Language Technology Seminar Series
Question Answering R&D at Microsoft
TJ Hazen, Microsoft Research
Friday, February 9 at 3:30
Natural language processing technology for open ended question answering tasks is now readily available to anyone with internet access using web sites such as Bing or Google. This talk will present a general overview of how question answering inside of Microsoft Bing works and discuss techniques used to expand and improve Bing’s question answering capabilities. The talk will also discuss recent advances in deep learning modeling techniques to perform open ended machine reading comprehension and question answering tasks.
TJ Hazen is a Principal Research Manager with Microsoft Research where his current work is focused on the tasks of machine reading comprehension and question answering. Prior to joining Microsoft in 2013, TJ was a Research Scientist at MIT where he spent six years as a member of the Human Language Technology Group at MIT Lincoln Laboratory and nine years as a Research Scientist at the MIT Computer Science and Artificial Intelligence Laboratory. TJ holds S.B., S.M., and Ph.D. degrees in Electrical Engineering and Computer Science from MIT.
Translation Divergence between Chinese-English Machine Translation: An Empirical Investigation
Friday, February 2 at 3:30pm
Alignment is an important part of building a parallel corpus that is useful for both linguistic analysis and NLP applications. We propose a hierarchical alignment scheme where word-level and phrase-level alignments are carefully coordinated to eliminate conflicts and redundancies. Using a parallel Chinese-English Treebank annotated with this scheme we show that some high-profile translation divergences that motivate previous research are actually very rare in our data, whereas other translation divergences that have previously received little attention actually exist in large quantities. We also show that translation divergences can to a large extent be captured by the syntax-based translation rules extracted from the parallel treebank, a result that supports the contention that semantic representations may be impractical and unnecessary to bridge translation divergences in Chinese-English MT.

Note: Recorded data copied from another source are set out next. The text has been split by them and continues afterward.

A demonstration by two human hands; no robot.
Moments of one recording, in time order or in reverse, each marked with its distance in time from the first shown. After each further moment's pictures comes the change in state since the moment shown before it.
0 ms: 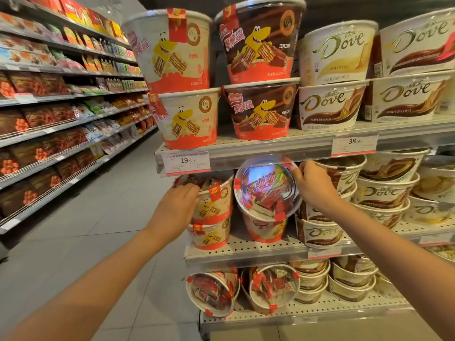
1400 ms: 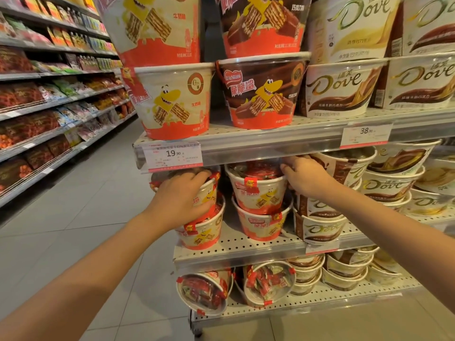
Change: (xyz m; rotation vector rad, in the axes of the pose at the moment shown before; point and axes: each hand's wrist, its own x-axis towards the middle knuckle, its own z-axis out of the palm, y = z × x) left_hand 0.038 0.010 0.005 -0.029 -0.171 -0.038; right_hand 0.016 -0.010 0.008 -0.174 -0.254 -0.002
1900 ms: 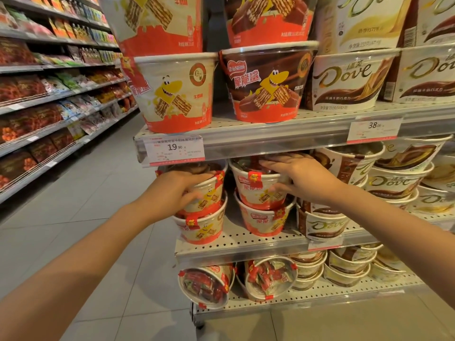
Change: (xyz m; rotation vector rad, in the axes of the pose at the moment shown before) left_hand 0.000 -0.022 -0.005 -0.151 -0.215 -0.036; right_hand 0.003 0.012 0.005 -0.418 -0.090 -0.509
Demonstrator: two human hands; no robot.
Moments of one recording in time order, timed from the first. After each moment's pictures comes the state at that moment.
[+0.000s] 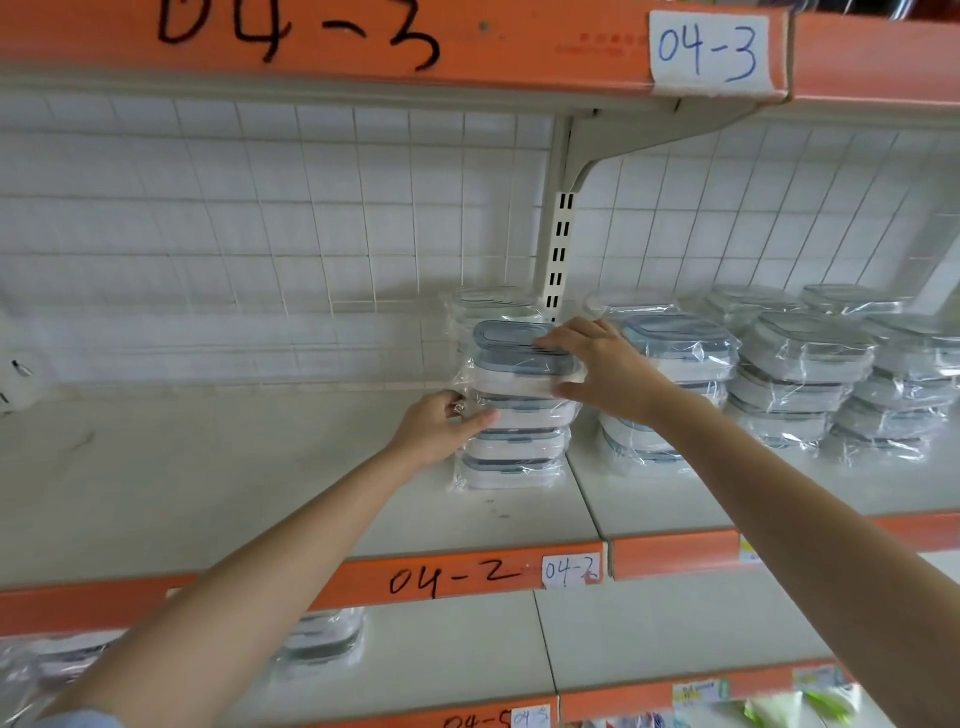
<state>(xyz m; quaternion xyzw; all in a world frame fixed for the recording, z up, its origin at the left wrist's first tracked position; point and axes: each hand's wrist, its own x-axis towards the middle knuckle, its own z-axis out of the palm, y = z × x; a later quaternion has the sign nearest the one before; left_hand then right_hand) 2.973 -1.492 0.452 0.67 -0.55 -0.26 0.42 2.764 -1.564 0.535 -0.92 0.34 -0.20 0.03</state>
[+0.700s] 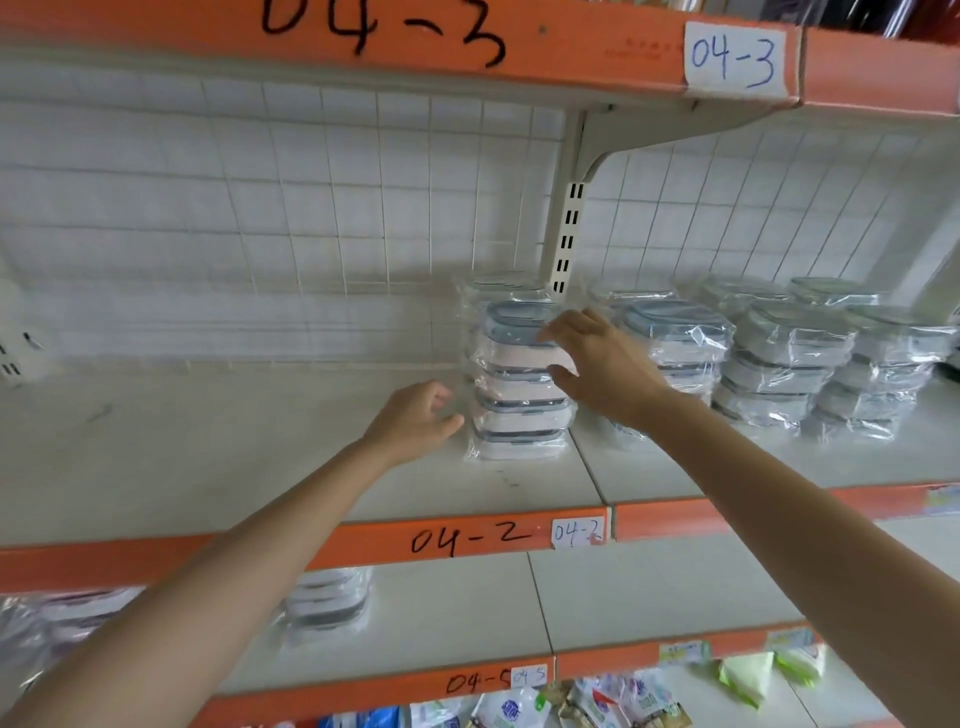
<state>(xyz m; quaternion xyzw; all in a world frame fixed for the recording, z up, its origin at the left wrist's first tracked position) 3.000 -1.449 0.459 0.71 -0.62 -0.15 0.30 2.780 -1.505 0.544 -0.91 0.35 -0.21 -0.08</state>
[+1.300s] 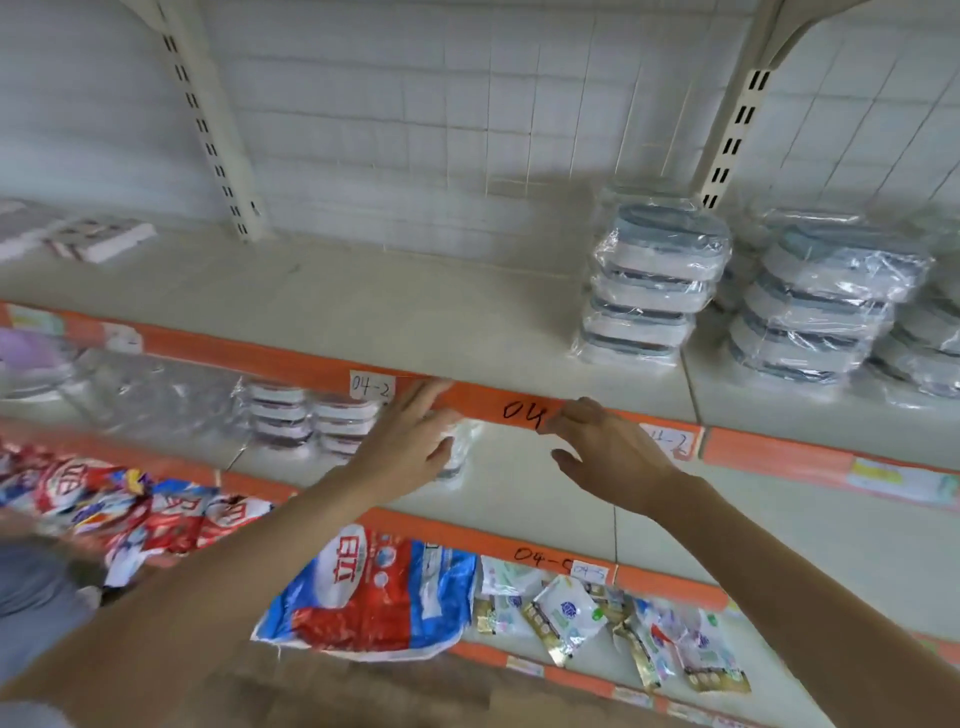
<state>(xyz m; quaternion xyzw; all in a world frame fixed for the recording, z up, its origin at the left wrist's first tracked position) 2.998 -1.263 0.388 0.73 -0.66 0.07 0.18 2.788 -1.403 0.420 -0.98 0.19 -0.07 0.02</state>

Nianwen Xue is an Associate Professor in the Computer Science Department and the Language & Linguistics Program at Brandeis University. He has devoted substantial efforts to developing linguistically annotated resources for natural language processing purposes. The other thread of his research involves using statistical and machine learning techniques to solve natural language processing problems. His research has received support from the National Science Foundation (NSF), IARPA and DARPA. He is currently the editor-in-chief of the ACM Transactions on Asian and Low-Resource Language Information Processing (TALLIP), and he also serves on the editorial boards of Language Resources and Evaluation , and Lingua Sinica. He is currently the Vice Chair/Chair-Elect of Sighan, an ACL special interest group in Chinese language processing.